Солнце едва поднимается из-за горизонта, и первый в этом году иней убеляет листья колючей поросли. В кармане пальто я принес электрический фонарик и несколько кусков сахара. Меня интересует один вопрос: достаточно ли я еще проворен для акробатических трюков в пещере? Посмотрим. Спускаю веревку в трубу до тех пор, пока не чувствую слабину. Веревка доходит до пяти с половиной метров. Пес, должно быть, касается ее мордой: он поднимает шум, как тысяча чертей. Я смело опускаюсь в провал и скольжу вниз рывками. Внутренние стены скребут мне бока; еще несколько килограммов, и я не прошел бы. Каменный туннель спускается наклонно до изгиба и затем впадает вертикально в полость. Наиболее трудным оказывается пространство между основанием трубы и полом пещеры, на глаз — около трех метров. Мои ноги болтаются в пустоте. От криков щенка лопаются барабанные перепонки. Наконец я приземляюсь на достаточно рыхлую почву, которая испускает резкий запах перегноя. Потоки воды, должно быть, пригоняли сюда грязь, которая накапливалась со временем. Пучок света от моего фонарика обшаривает пространство. Пещера оказалась гораздо шире, чем я думал. Капли воды скатываются со сталактитов, образующих лес пик над моей головой.

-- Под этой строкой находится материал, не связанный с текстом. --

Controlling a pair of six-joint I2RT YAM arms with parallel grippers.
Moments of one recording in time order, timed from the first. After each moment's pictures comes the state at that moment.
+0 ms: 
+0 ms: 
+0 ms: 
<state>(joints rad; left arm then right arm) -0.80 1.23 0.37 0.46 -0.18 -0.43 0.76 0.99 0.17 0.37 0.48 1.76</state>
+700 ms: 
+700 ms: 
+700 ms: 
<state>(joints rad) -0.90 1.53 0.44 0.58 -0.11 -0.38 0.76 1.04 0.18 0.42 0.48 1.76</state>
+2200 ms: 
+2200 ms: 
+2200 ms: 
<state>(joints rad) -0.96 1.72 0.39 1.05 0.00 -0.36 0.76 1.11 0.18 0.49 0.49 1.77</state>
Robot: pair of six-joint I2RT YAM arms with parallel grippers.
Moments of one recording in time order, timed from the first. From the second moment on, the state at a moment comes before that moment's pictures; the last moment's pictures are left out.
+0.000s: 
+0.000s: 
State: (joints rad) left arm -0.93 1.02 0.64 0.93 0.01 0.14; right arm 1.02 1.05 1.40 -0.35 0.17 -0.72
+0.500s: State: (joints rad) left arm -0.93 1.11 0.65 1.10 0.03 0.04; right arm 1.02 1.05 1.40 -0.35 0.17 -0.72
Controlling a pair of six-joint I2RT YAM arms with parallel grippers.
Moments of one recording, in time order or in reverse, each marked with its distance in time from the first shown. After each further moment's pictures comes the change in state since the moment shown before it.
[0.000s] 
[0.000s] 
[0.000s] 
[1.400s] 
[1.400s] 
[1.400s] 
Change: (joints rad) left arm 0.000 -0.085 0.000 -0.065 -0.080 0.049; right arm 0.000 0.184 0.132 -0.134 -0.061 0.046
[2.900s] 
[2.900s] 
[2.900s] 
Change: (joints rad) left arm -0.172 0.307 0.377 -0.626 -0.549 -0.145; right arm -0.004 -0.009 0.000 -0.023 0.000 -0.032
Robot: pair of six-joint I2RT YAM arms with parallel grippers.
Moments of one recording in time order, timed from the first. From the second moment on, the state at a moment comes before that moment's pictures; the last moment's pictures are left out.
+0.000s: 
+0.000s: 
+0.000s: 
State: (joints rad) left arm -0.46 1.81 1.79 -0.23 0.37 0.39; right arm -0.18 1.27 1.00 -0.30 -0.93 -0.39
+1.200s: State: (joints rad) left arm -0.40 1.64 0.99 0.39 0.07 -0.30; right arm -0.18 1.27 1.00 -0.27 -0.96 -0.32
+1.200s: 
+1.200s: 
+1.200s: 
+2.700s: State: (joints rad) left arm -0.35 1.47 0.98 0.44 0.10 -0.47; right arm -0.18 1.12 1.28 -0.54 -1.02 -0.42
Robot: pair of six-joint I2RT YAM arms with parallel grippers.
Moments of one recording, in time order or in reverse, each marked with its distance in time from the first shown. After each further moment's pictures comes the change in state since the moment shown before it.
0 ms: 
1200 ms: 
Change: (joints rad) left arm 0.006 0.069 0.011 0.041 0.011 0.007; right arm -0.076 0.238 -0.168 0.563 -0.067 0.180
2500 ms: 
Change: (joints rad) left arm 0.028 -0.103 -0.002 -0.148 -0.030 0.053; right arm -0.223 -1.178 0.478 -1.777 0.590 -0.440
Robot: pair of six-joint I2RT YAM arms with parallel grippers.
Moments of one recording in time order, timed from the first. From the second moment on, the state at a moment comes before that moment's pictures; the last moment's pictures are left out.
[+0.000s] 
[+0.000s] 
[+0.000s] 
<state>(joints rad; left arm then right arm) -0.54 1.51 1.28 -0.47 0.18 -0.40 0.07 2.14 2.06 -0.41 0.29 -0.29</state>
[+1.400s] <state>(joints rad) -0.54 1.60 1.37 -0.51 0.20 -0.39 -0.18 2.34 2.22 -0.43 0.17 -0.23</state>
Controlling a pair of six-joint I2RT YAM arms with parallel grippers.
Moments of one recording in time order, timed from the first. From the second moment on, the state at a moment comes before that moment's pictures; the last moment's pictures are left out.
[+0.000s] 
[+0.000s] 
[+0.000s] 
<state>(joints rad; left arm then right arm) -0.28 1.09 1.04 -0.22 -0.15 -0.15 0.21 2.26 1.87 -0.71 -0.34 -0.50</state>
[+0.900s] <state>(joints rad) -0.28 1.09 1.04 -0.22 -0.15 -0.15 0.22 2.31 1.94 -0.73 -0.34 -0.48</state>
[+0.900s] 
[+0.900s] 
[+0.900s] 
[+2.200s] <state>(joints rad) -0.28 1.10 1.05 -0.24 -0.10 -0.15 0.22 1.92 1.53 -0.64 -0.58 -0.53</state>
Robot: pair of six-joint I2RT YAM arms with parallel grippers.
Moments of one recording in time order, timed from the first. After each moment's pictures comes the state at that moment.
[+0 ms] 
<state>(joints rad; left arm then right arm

На мгновенье, ослепленный светом фонарика, пес замолчал и спрятался в глубине пещеры. Но вот он уже возвращается ко мне, тихонько поскуливая, прижавшись животом к земле и отведя уши назад. У него не такой уж жалкий вид. Он только испачкан и, конечно, немного не в себе. Я не ошибся: на нем точно есть ошейник, маленький желтый ошейник из вареной кожи.